Because of the messiness of this dataset, it's hard to draw any real conclusions of whether people are tweeting more positively about weather during specific storm events. Looking at the tweets more generally, shows us that there are generally more positive tweets when the word "weather" is mentioned. Based off of the grouping of sentiment, we see that the proportion of positive tweets to negative tweets is decreased in cases of extreme weather (graph is revisited below). This goes to show that it's most likely that extreme weather does in some ways cause people to write more about the weather negatively. However, we see that the total number of tweets about the weather during an extreme storm versus none isn't that much different which goes to say we probably see weather at a smaller and less global level. This is probably why drought tweets don't sound as drastic because it's hard to observe a drought than something like heavy rain.

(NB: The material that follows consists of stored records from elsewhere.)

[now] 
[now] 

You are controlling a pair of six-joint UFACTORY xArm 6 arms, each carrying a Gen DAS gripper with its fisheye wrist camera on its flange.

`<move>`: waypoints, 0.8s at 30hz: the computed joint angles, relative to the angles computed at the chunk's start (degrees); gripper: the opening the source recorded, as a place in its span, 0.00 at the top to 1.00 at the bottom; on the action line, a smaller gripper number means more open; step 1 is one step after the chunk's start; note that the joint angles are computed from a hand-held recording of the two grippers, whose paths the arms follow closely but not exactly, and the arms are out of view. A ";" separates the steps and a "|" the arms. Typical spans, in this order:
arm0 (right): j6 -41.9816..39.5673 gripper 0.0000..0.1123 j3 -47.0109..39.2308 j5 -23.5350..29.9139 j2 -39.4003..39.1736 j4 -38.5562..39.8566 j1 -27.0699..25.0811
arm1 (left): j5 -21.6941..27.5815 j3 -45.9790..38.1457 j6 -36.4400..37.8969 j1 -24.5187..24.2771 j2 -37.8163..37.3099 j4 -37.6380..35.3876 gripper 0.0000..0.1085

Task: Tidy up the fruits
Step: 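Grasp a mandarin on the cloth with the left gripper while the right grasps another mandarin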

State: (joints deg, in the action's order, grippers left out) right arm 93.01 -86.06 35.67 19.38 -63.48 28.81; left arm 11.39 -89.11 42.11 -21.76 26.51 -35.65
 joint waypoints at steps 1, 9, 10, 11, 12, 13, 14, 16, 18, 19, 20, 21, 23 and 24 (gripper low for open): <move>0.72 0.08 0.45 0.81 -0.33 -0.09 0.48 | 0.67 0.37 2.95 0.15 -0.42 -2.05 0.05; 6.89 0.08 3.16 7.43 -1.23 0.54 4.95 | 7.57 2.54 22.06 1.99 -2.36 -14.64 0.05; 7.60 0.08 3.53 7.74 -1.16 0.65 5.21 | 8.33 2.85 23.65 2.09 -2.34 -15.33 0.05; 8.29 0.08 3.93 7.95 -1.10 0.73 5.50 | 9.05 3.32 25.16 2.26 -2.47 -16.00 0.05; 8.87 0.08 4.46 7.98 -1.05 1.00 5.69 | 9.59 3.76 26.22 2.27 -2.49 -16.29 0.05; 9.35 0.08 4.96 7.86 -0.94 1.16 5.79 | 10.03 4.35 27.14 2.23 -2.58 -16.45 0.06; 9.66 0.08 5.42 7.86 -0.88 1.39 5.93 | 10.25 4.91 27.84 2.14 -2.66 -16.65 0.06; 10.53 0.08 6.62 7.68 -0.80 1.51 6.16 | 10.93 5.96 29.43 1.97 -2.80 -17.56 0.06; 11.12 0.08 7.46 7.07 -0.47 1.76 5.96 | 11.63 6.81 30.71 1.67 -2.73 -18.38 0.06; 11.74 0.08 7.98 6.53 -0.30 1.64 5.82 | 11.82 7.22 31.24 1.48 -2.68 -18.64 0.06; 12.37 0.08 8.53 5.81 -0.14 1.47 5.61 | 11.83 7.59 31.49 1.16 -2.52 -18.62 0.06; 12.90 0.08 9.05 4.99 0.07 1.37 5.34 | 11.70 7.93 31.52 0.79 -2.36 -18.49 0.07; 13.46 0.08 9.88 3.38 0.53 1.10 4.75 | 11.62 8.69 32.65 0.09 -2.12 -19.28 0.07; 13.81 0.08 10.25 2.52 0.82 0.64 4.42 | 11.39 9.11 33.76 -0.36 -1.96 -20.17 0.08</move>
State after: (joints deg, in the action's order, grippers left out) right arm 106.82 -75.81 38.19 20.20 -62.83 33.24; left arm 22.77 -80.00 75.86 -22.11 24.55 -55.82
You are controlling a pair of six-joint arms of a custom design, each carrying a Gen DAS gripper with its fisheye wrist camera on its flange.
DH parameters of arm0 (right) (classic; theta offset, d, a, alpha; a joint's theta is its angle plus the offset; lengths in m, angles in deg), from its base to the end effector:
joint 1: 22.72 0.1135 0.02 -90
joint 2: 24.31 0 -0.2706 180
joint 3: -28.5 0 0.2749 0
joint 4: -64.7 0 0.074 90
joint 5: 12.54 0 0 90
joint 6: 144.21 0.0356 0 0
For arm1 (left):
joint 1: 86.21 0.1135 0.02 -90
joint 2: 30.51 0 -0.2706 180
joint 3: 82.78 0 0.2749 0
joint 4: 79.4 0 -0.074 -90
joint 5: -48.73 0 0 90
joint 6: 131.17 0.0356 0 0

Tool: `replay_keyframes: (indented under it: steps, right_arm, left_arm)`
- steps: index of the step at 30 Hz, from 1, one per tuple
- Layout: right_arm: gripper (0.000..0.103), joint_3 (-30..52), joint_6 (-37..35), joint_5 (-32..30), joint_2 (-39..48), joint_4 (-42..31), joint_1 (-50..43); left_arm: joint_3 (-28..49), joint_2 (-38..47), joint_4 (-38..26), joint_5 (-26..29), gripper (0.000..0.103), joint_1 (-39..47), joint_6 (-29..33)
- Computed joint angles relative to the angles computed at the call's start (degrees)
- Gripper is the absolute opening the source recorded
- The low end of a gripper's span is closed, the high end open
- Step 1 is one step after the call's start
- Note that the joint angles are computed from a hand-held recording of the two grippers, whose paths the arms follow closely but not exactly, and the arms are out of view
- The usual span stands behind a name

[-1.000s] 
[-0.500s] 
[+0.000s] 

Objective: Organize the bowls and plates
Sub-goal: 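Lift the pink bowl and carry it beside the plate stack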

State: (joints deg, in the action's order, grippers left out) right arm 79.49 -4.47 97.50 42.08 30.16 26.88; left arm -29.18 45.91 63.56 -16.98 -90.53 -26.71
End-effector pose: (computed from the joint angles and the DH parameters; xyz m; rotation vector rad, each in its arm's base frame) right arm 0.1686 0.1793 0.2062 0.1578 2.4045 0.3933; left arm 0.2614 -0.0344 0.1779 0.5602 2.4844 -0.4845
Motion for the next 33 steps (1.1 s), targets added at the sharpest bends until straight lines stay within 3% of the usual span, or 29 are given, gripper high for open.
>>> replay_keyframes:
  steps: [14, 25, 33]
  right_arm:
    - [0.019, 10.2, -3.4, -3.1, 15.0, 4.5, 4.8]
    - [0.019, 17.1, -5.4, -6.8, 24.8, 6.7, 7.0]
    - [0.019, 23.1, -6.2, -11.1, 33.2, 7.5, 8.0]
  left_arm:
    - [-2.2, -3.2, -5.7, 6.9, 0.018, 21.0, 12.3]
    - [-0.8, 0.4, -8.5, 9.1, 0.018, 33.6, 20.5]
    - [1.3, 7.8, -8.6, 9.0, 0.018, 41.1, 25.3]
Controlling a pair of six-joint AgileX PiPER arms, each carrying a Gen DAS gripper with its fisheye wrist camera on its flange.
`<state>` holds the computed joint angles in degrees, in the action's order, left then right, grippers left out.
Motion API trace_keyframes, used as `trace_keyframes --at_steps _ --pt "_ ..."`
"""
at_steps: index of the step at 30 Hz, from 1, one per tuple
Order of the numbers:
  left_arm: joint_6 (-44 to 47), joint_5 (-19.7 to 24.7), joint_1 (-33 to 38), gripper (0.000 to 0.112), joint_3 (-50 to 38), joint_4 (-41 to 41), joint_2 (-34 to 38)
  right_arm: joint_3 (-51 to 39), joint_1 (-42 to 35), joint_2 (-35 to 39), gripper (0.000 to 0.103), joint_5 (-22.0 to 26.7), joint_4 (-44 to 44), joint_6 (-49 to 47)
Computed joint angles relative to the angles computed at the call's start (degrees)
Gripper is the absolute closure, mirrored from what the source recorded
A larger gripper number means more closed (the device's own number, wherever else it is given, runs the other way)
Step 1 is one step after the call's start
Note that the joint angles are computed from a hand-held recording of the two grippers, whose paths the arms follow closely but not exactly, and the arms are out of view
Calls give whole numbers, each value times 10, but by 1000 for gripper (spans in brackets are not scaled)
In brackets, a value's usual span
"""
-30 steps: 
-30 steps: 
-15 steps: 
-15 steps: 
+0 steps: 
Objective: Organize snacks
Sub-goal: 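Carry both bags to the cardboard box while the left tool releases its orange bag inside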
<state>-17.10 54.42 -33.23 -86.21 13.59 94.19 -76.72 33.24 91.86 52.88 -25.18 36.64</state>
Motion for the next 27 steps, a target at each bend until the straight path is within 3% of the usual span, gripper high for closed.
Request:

When we look at the other graph of the words used throughout the document, we see that the most frequent words are positive and talk about good weather. In the Word2Vec, it drew out that the words most similar to weather are describing the time of the day (like the morning), but in looking more closely at hot and cold, hot is most similar with summer and fall and cold is with winter (as for seasons). This twitter set contains tweets from fall to winter so this makes sense. Cold has has 'hate' and 'crazy' while Hot has 'gloomy' as its second most similar word. But when you look at autumn (which has hot temperatures depening on where you live) you see that it gives off a mixed feeling as it's "gloomy, gorgeous, and beautiful."
Mixing datasets is a messy task because it's not clear if you're seeing real connections, but from these analyses we can see that there is some connection between extreme weather and negativity because when we dive the tweets into extreme weather versus the "none" we start to see more negativity and polarity. When we look at the tweets as a whole, we see that the top words are mostly positive which I did not expect, but rethinking about it, a lot of people tend to take notice of when the weather is good and tweet about when it's a perfect day to be outside. This is why we have a lot of positive tweets.
In general, people tend to tweet about things they feel have an effect on them.
If this analysis were to be done again, it would require better cleaning of the dataset (and more machine power). But in general, I think this research was good for exploring possibilities of when people might be prompted to talk start mentioning weather. I only looked for tweets that had the word weather, but it would have been better to use a dictionary that had terms used to describe the weather. In addition, using a weighted dictionary or a better sentiment analysis would make this analysis strong.
I hope that in the future, people will continue to use text analysis as a way to categorize and bring together different disciplines because it can add more dimensions to things we don't really think much about. The weather, it's always there and always changing, but it's hard to really consciously realize that it might be what's making you feel off. There are studies that say that yes extreme weather is doing this, but they always preempt people to talk about the weather, put people in isolated case studies and also how people feel about weather is also very subjective. Therefore, it's necessary to find a way, even if it's a little messy, that can analyse and allow us to look at what we have been doing and being able to separate ourself a little (which counting words does). But ulimtately, we have to re-insert our own opinions back to think if this makes sense and ultimately, these techniques are best for exploring.